What works against Gillespie is he’d need to be added to a 40-man roster that currently has no vacancies. With a couple of strong pitching candidates in the same situation, his chances are really slim.
The pitching staff remains in flux as the Mariners continue to scramble to compensate for injuries to Hisashi Iwakuma and Taijuan Walker, an All-Star and the organization’s top prospect.
Neither is expected to be ready for the rotation before mid-to-late April.
Long-time ace Felix Hernandez remains the only lock for the starting five, but it’s hard to see how rookie lefty James Paxton, after four mostly strong outings, doesn’t get a spot.
Erasmo Ramirez finished last season in the rotation and has also pitched well in four appearances. So he, too, looms as a strong candidate.
The other two jobs remain a battle between two veterans in camp on minor-league contracts (Scott Baker and Randy Wolf), returnee Blake Beavan and a Cuban defector (Roenis Elias) making a strong push.
Brandon Maurer entered camp as a possibility but ongoing back soreness effectively torpedoed his chances. He’s not expected to begin throwing again until the weekend.

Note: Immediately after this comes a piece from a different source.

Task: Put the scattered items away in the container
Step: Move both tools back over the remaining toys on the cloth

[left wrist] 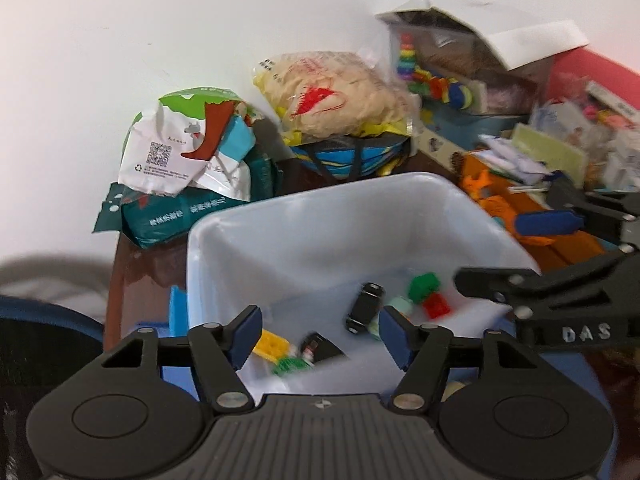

“Not good,” McClendon agreed.
Elias made another strong statement Sunday by limiting the Angels to one run and two hits in five innings.
“He’s still here,” McClendon said. “He threw a lot of strikes. I thought he showed a lot of poise. He’s down in the zone ... pretty good.”
All have pitched well at times, but keep this in mind: Baker (like Chavez) must be notified by March 25 if he will make the club. That figures to be an early indicator of what the Mariners are thinking.
The losers seem more likely to head to Tacoma rather than serve as a swingman/long man in the bullpen.
“Look,” McClendon said, “you’re going to need during the course of the season, if you’re lucky, seven or eight starters. Somebody has to be there and ready to step in.”
A projected seven-man relief corps has five locks or near-locks in veteran closer Fernando Rodney, former closers Tom Wilhelmsen and Danny Farquhar, lefty Charlie Furbush and hard-throwing Yoervis Medina.
The preference for a second lefty should benefit Lucas Luetge or non-roster invite Joe Beimel, which leaves just one spot: long reliever.
If the losers in the rotation competition head to Tacoma, that positions Hector Noesi and Zach Miner as top possibilities. Miner has pitched better, but he would need to be added to the 40-man roster.
Noesi, in contrast, is out of options. That means he can’t be sent to the minors unless he clears waivers. Is he worth keeping for the sake of inventory even if he isn’t the most-deserving candidate?
That question, and lots of others, still need to be answered.